Task objective. The data below should be retyped exactly, with the pictures left out.

Collected material.
- - - - -

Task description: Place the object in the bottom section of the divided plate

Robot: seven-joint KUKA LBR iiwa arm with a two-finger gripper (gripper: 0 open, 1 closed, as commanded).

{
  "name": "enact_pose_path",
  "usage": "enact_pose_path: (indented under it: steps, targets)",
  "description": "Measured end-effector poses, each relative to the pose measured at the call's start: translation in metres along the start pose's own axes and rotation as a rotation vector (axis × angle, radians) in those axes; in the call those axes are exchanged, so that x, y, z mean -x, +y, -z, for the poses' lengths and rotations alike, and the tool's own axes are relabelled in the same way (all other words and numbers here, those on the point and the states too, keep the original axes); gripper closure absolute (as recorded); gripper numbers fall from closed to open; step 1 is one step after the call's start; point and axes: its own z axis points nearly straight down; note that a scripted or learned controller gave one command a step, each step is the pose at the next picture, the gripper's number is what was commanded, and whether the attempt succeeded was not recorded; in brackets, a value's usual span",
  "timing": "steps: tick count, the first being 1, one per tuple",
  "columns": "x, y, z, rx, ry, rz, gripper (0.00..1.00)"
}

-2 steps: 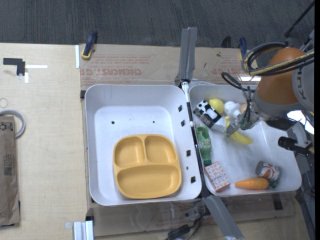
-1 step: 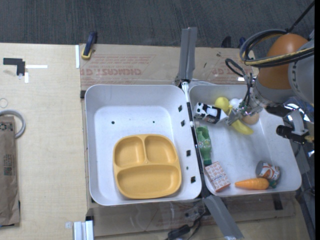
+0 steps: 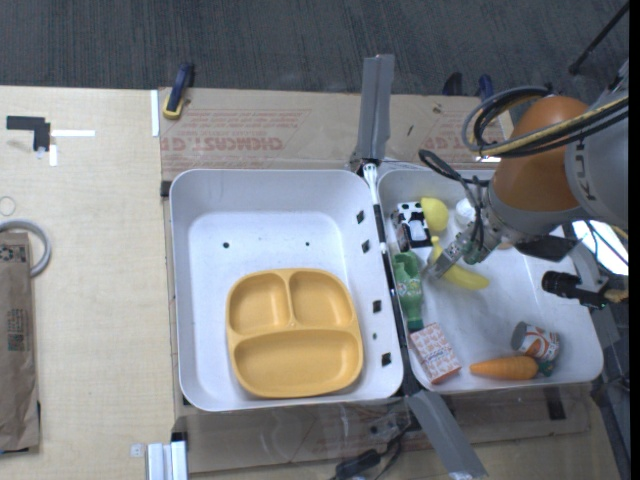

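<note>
A yellow divided plate [image 3: 295,330] lies in the left white bin [image 3: 200,268], with its large bottom section [image 3: 298,360] nearest the front edge and bare. My gripper [image 3: 443,260] is down in the right bin [image 3: 575,318], at the left end of a yellow banana [image 3: 468,278] and just right of a green bottle [image 3: 407,278]. Whether it touches the banana cannot be made out. Nothing is visibly held.
The right bin also holds a yellow fruit [image 3: 433,211], a black-and-white box [image 3: 411,224], a pink patterned box [image 3: 434,353], a carrot [image 3: 505,368] and a small can [image 3: 538,342]. A raised divider [image 3: 385,268] separates the two bins. The arm's orange band [image 3: 535,163] hangs over the bin's back right.
</note>
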Motion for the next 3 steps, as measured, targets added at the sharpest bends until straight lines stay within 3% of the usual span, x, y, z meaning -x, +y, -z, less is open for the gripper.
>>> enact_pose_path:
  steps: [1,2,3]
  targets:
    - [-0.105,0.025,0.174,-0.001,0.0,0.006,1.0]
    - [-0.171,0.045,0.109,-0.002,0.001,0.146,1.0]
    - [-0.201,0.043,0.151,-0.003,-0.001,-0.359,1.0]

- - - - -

Finished exercise.
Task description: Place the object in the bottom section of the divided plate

Robot: seven-joint KUKA LBR iiwa arm with a two-finger gripper (gripper: 0 open, 1 closed, as commanded).

{
  "name": "enact_pose_path",
  "usage": "enact_pose_path: (indented under it: steps, targets)",
  "description": "Measured end-effector poses, each relative to the pose measured at the call's start: translation in metres along the start pose's own axes and rotation as a rotation vector (axis × angle, radians) in those axes; in the call those axes are exchanged, so that x, y, z mean -x, +y, -z, for the poses' lengths and rotations alike, and the tool's own axes are relabelled in the same way (all other words and numbers here, those on the point and the states too, keep the original axes); gripper closure absolute (as recorded); gripper numbers fall from closed to open; step 1 is one step after the call's start; point and axes: its own z axis points nearly straight down; note that a scripted or learned controller gave one command a step, each step is the pose at the next picture, the gripper's number is what was commanded, and whether the attempt succeeded was not recorded; in brackets, a value's usual span",
  "timing": "steps: tick count, the first being 1, one per tuple",
  "columns": "x, y, z, rx, ry, rz, gripper (0.00..1.00)"
}

-2 steps: 
-1 step: 
+0 steps: 

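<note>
A yellow divided plate [image 3: 295,330] lies in the left white bin [image 3: 200,268], with its large bottom section [image 3: 298,360] nearest the front edge and bare. My gripper [image 3: 443,260] is down in the right bin [image 3: 575,318], at the left end of a yellow banana [image 3: 468,278] and just right of a green bottle [image 3: 407,278]. Whether it touches the banana cannot be made out. Nothing is visibly held.
The right bin also holds a yellow fruit [image 3: 433,211], a black-and-white box [image 3: 411,224], a pink patterned box [image 3: 434,353], a carrot [image 3: 505,368] and a small can [image 3: 538,342]. A raised divider [image 3: 385,268] separates the two bins. The arm's orange band [image 3: 535,163] hangs over the bin's back right.
</note>
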Motion for the next 3 steps, as measured, targets added at the sharpest bends until straight lines stay within 3% of the usual span, x, y, z meaning -x, +y, -z, less is open for the gripper.
>>> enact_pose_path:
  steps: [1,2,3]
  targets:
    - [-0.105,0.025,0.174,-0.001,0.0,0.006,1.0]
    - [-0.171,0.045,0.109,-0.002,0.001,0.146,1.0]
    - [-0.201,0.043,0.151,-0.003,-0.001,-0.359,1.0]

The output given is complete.